== INPUT DATA
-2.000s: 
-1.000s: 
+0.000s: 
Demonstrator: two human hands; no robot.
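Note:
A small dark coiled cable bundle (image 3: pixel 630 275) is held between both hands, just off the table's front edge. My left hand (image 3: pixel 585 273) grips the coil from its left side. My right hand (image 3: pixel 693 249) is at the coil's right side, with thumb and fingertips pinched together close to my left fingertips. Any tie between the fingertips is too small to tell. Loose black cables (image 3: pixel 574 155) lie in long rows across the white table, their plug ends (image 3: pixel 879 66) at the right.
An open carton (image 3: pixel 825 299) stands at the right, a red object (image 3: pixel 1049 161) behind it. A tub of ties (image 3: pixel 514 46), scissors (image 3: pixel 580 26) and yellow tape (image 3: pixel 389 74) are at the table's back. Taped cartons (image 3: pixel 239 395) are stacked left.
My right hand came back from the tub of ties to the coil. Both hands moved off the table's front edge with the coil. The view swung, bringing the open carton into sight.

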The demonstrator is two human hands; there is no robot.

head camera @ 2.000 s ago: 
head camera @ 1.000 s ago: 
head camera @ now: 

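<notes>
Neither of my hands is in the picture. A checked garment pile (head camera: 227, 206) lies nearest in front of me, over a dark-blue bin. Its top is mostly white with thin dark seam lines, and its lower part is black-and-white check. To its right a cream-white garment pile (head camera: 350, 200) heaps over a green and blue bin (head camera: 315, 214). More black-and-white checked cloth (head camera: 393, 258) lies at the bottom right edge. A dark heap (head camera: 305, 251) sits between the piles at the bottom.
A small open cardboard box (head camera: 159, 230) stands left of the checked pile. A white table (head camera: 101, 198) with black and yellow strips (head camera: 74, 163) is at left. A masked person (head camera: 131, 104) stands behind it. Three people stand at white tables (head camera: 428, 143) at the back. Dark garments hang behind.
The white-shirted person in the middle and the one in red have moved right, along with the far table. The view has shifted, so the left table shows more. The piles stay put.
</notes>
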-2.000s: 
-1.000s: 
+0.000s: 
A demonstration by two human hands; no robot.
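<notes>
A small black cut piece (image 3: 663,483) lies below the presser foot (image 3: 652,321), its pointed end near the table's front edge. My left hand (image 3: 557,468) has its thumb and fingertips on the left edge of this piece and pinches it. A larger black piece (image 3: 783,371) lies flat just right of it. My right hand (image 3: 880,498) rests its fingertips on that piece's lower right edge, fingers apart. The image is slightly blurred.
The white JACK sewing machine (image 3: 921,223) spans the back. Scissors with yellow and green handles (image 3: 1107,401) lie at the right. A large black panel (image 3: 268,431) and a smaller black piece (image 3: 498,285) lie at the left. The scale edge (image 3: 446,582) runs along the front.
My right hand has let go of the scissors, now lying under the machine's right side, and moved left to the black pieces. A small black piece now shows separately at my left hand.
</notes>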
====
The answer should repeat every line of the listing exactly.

[WRITTEN REPLY]
-2.000s: 
-1.000s: 
+0.000s: 
Demonstrator: two human hands; no robot.
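Note:
A small dark coiled cable bundle (image 3: pixel 630 275) is held between both hands, just off the table's front edge. My left hand (image 3: pixel 585 273) grips the coil from its left side. My right hand (image 3: pixel 693 249) is at the coil's right side, with thumb and fingertips pinched together close to my left fingertips. Any tie between the fingertips is too small to tell. Loose black cables (image 3: pixel 574 155) lie in long rows across the white table, their plug ends (image 3: pixel 879 66) at the right.
An open carton (image 3: pixel 825 299) stands at the right, a red object (image 3: pixel 1049 161) behind it. A tub of ties (image 3: pixel 514 46), scissors (image 3: pixel 580 26) and yellow tape (image 3: pixel 389 74) are at the table's back. Taped cartons (image 3: pixel 239 395) are stacked left.
My right hand came back from the tub of ties to the coil. Both hands moved off the table's front edge with the coil. The view swung, bringing the open carton into sight.
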
The demonstrator is two human hands; there is no robot.

head camera @ 2.000 s ago: 
head camera @ 1.000 s ago: 
head camera @ now: 

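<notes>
Neither of my hands is in the picture. A checked garment pile (head camera: 227, 206) lies nearest in front of me, over a dark-blue bin. Its top is mostly white with thin dark seam lines, and its lower part is black-and-white check. To its right a cream-white garment pile (head camera: 350, 200) heaps over a green and blue bin (head camera: 315, 214). More black-and-white checked cloth (head camera: 393, 258) lies at the bottom right edge. A dark heap (head camera: 305, 251) sits between the piles at the bottom.
A small open cardboard box (head camera: 159, 230) stands left of the checked pile. A white table (head camera: 101, 198) with black and yellow strips (head camera: 74, 163) is at left. A masked person (head camera: 131, 104) stands behind it. Three people stand at white tables (head camera: 428, 143) at the back. Dark garments hang behind.
The white-shirted person in the middle and the one in red have moved right, along with the far table. The view has shifted, so the left table shows more. The piles stay put.
</notes>
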-2.000s: 
-1.000s: 
+0.000s: 
A demonstration by two human hands; no robot.
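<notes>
A small black cut piece (image 3: 663,483) lies below the presser foot (image 3: 652,321), its pointed end near the table's front edge. My left hand (image 3: 557,468) has its thumb and fingertips on the left edge of this piece and pinches it. A larger black piece (image 3: 783,371) lies flat just right of it. My right hand (image 3: 880,498) rests its fingertips on that piece's lower right edge, fingers apart. The image is slightly blurred.
The white JACK sewing machine (image 3: 921,223) spans the back. Scissors with yellow and green handles (image 3: 1107,401) lie at the right. A large black panel (image 3: 268,431) and a smaller black piece (image 3: 498,285) lie at the left. The scale edge (image 3: 446,582) runs along the front.
My right hand has let go of the scissors, now lying under the machine's right side, and moved left to the black pieces. A small black piece now shows separately at my left hand.
</notes>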

Work on this exercise is complete.